Assignment -
Each of the entries below is to be written out exactly, and the images skipped.

++++ Raw data

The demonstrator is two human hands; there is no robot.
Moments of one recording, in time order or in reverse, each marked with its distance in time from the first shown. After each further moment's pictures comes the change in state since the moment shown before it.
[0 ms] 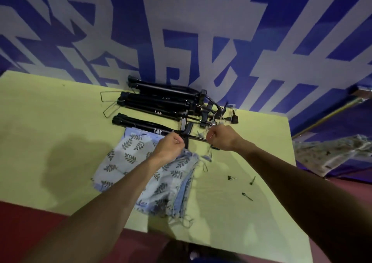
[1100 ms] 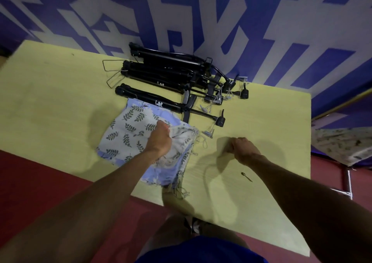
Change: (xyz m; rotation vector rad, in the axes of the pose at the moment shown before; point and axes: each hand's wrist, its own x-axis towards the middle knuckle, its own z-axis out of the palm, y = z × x) left_hand -0.021 -0.020 0.045 0.174 0.222 -0.152; right_hand -0.011 0.135 0.093 -0.214 -0.099 0.065
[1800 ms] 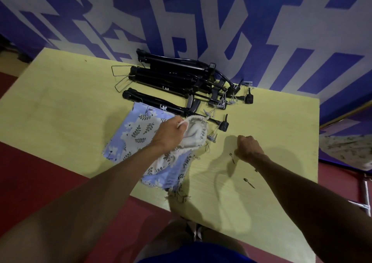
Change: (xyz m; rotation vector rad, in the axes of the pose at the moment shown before) left_hand -0.002 0.036 -0.006 -0.003 0.022 0.167; right_hand 0.016 0.003 -0.013 0.132 0.034 0.060
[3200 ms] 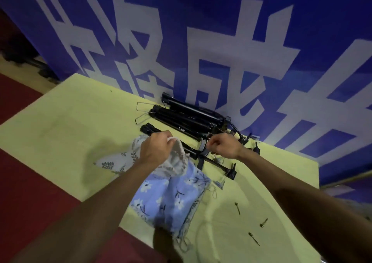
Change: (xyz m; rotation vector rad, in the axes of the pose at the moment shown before) left_hand 0.024 -0.029 -0.098 0.245 0.324 0.035; right_hand 0.008 -0.159 -0.127 0.161 -0.069 -0.432
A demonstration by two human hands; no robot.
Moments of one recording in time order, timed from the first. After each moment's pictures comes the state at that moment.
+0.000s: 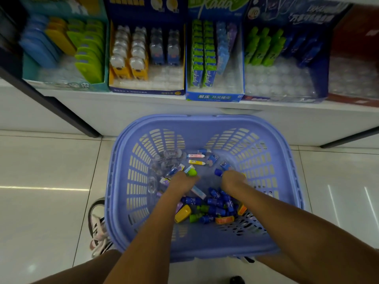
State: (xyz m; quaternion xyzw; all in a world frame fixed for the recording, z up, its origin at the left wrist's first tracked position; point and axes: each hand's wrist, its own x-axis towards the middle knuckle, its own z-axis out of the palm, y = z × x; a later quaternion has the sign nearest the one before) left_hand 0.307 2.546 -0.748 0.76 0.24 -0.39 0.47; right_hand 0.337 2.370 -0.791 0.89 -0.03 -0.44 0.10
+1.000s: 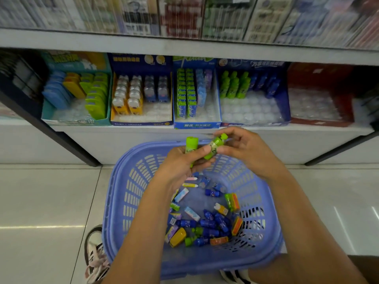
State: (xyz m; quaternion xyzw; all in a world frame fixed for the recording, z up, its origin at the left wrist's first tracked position) left_hand 0.348 2.541 -0.581 0.50 0.14 -0.24 0.82; right_hand 0.368 2.358 -0.551 0.75 0.10 -0.17 -0.64
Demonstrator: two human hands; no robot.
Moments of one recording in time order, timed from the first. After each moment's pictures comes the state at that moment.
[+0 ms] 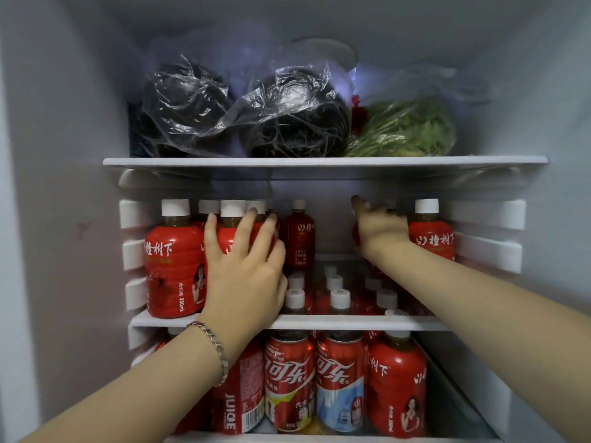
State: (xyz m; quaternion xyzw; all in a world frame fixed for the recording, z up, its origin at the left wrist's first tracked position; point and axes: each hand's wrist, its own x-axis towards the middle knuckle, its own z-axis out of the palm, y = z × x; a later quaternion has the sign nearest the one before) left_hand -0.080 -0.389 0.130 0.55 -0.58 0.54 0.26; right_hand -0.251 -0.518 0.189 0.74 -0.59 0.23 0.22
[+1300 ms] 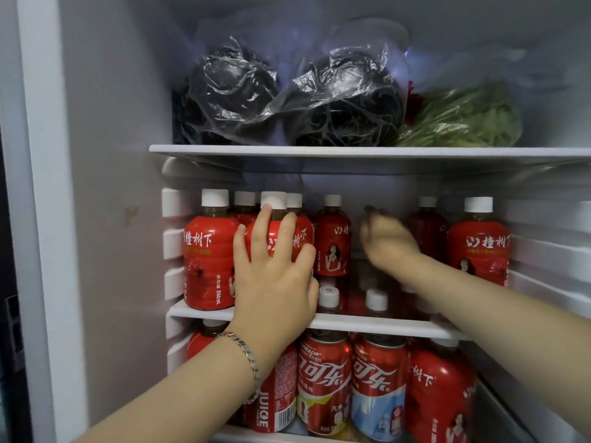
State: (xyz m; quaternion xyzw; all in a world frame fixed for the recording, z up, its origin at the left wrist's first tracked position) left_hand -0.074 -0.382 0.116 0.58 -0.56 0.50 0.32; right_hand -0.208 -0.524 0.173 0.78 -0.53 0.34 0.01
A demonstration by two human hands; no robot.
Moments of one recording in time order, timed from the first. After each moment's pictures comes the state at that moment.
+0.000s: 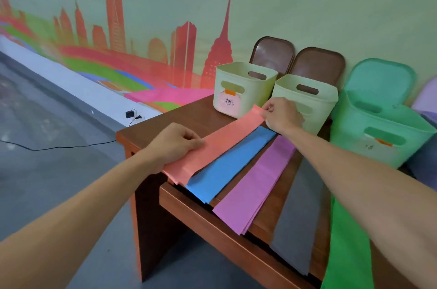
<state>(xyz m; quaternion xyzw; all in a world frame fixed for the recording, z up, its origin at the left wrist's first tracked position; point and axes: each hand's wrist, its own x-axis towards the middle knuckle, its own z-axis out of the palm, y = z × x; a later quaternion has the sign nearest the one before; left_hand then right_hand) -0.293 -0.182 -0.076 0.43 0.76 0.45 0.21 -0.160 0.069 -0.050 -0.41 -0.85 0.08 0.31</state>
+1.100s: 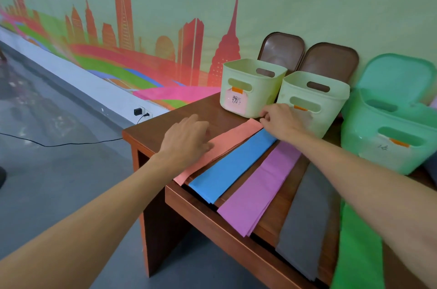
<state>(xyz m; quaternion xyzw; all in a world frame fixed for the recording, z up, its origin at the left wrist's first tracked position) -0.286 -0.166 -0.080 0.50 0.83 0.21 -0.09 -0.172 0.061 -0.063 -0.33 -0.92 -0.06 0.19</state>
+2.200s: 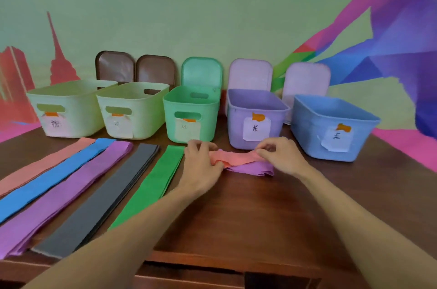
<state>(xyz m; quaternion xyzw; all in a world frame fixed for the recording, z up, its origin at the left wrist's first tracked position) 0.075 -0.016 -0.094 0.63 0.66 0.41 0.08 0.279 0.061 -0.070 -0.50 -0.80 0.13 0.31</state>
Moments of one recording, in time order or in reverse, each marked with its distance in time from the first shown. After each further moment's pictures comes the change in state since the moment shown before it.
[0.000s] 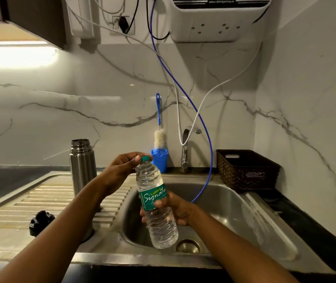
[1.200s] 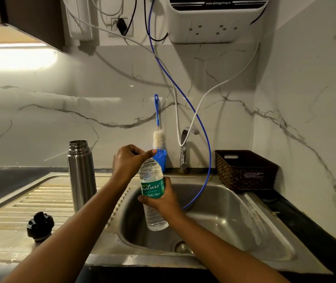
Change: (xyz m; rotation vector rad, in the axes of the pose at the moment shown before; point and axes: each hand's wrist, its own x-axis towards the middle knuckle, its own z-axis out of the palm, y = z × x) left_hand 0.036 0.009 0.037 0.409 0.665 -0.229; right_hand 0.021 0.012 0.010 -0.382 0.765 -0.191
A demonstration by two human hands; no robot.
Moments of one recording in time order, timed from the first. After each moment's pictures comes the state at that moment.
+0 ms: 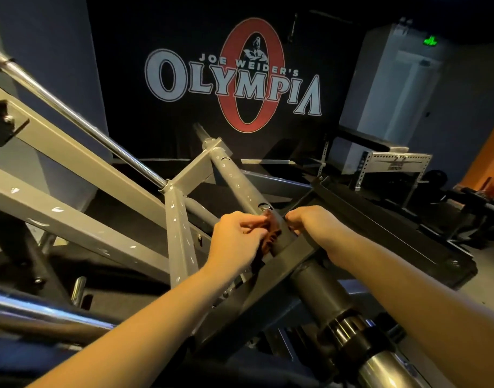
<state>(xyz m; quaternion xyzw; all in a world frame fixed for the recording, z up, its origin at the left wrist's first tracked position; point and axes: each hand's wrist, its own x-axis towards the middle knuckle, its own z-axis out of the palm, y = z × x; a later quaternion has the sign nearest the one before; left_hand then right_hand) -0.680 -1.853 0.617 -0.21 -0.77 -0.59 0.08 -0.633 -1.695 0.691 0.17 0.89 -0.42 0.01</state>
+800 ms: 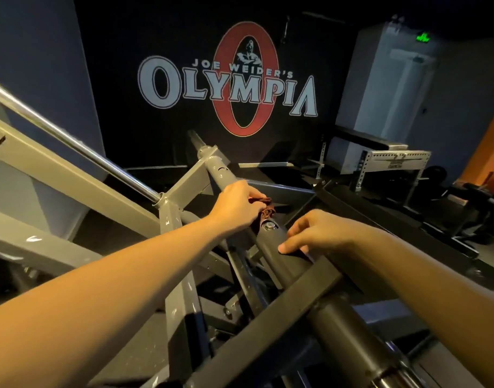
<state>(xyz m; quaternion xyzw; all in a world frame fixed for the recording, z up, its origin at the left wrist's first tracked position) -0.814 -1.830 0.665 -0.34 -0.86 -0.37 0.11 -0.679 -1.671 0.707 0.12 0.92 -0.35 0.12</state>
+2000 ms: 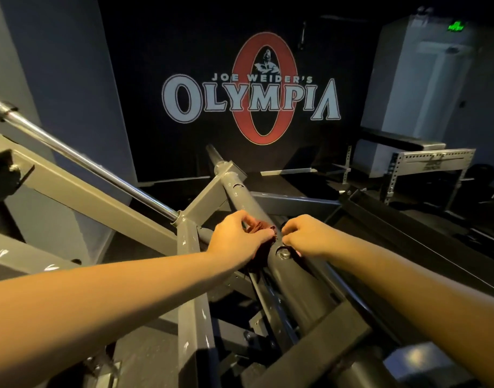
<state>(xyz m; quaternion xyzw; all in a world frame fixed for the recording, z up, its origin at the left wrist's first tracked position) -0.799 -1.841 0.654 -0.14 -0.86 -0.50 0.03 -0.756 -1.679 0.689 0.07 0.95 -0.31 0.02</state>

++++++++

Task solution -
The demonstrator is two human hands; there is no robot.
Moments of one recording, in time order or in reverse, each marked with its distance in time from the first shown. After each further moment's pictures comes the change in state since the moment shown before it.
[0 ms] 
[1100 ms] 
Change: (xyz m; rotation vector rad, in the axes of the pose at the moment shown before; point and axes: each hand's wrist, its own x-axis towards the middle knuckle, its own z-axis out of the palm, y = z × x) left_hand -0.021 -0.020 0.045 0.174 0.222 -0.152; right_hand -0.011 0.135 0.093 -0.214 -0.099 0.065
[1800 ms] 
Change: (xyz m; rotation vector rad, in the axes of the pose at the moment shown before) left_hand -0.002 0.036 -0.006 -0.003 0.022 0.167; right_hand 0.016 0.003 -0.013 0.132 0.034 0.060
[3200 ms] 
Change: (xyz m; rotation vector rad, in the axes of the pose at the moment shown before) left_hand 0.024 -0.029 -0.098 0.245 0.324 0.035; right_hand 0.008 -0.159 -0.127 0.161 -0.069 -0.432
A demonstration by two human hands; no robot.
Moments of one recording in time order, timed from the first. After each moment's pictures comes the state at that moment.
+0.000s: 
State: (xyz m; quaternion xyzw; all in a world frame fixed for the recording, z up, its origin at the left wrist's first tracked position; point and axes: each hand's wrist, its own x-axis towards the middle knuckle, its own z-axis out of the palm, y = z × x; a later quaternion has the sign nearest the one before) left_hand 0.307 2.546 -0.748 0.76 0.24 -0.39 0.47; right_hand 0.337 2.370 -0.791 0.89 -0.03 -0.44 0.10
+1.000s: 
State: (xyz m; quaternion xyzw; all in a world frame fixed for the recording, z up, its origin at the left wrist's first tracked position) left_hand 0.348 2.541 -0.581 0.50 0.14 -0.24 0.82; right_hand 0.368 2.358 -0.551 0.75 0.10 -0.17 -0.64
Demonstrator: two human hands; no robot.
Moments of one recording in time order, timed from the first. After each moment's pictures comes the state at that moment.
[+0 ms] 
State: (xyz m; quaternion xyzw; all in a world frame fixed for the recording, z up, its origin at the left wrist's first tracked position; point and axes: each hand's wrist, its own x-axis towards the middle knuckle, its own z-axis out of the palm, y = z × x; a later quaternion has the sign nearest the one before) left_hand -0.080 -0.389 0.130 0.55 -0.58 0.54 0.26; right_hand -0.251 -0.518 0.189 0.74 -0.59 0.23 0.22
[+1300 ms] 
State: (xyz m; quaternion xyzw; all in a world frame fixed for the recording, z up, its origin at the left wrist's first tracked position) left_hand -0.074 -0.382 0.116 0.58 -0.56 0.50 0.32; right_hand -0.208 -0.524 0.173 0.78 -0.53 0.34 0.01
A demonstration by two human hands; no robot.
Moments of one recording in time order, timed from the first. After each moment's pictures comes the state at that moment.
+0.000s: 
<state>(xyz m; quaternion xyzw; all in a world frame fixed for the recording, z up, its origin at the left wrist's first tracked position; point and axes: each hand's wrist, its own x-axis towards the middle knuckle, its own z-axis out of the palm, y = z × x; a later quaternion has the sign nearest the one before; left_hand then right_hand) -0.293 -0.182 -0.076 0.43 0.76 0.45 0.21 -0.160 0.069 -0.050 -0.41 -0.85 0.08 0.31</state>
+1.100s: 
<state>(xyz m; quaternion xyzw; all in a world frame fixed for the recording, z up, its origin at the left wrist's first tracked position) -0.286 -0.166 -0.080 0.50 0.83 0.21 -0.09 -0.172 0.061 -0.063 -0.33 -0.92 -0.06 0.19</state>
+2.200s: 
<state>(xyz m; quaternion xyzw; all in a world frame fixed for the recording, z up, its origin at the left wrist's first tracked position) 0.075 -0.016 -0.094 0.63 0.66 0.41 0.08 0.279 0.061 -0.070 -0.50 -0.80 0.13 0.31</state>
Moments of one recording, in time order or in reverse, each marked with its distance in time from the first shown. After each further moment's pictures comes the change in state since the moment shown before it.
[0.000s] 
[1.200s] 
Change: (xyz m; rotation vector rad, in the axes of the pose at the moment shown before; point and axes: each hand's wrist, its own x-axis towards the middle knuckle, its own z-axis out of the palm, y = z × x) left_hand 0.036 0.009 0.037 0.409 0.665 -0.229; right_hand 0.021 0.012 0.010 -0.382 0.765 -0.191
A demonstration by two human hands; no robot.
Moments of one recording in time order, timed from the first. After each moment's pictures comes the state at that moment.
+0 ms: 
<state>(xyz m; quaternion xyzw; all in a world frame fixed for the recording, z up, its origin at the left wrist's first tracked position; point and axes: each hand's wrist, its own x-axis towards the middle knuckle, its own z-axis out of the palm, y = z × x; a later quaternion has the sign nearest the one before; left_hand then right_hand) -0.680 -1.853 0.617 -0.21 -0.77 -0.59 0.08 -0.633 -1.695 0.691 0.17 0.89 -0.42 0.01</state>
+800 ms: 
<state>(xyz m; quaternion xyzw; all in a world frame fixed for the recording, z up, its origin at the left wrist's first tracked position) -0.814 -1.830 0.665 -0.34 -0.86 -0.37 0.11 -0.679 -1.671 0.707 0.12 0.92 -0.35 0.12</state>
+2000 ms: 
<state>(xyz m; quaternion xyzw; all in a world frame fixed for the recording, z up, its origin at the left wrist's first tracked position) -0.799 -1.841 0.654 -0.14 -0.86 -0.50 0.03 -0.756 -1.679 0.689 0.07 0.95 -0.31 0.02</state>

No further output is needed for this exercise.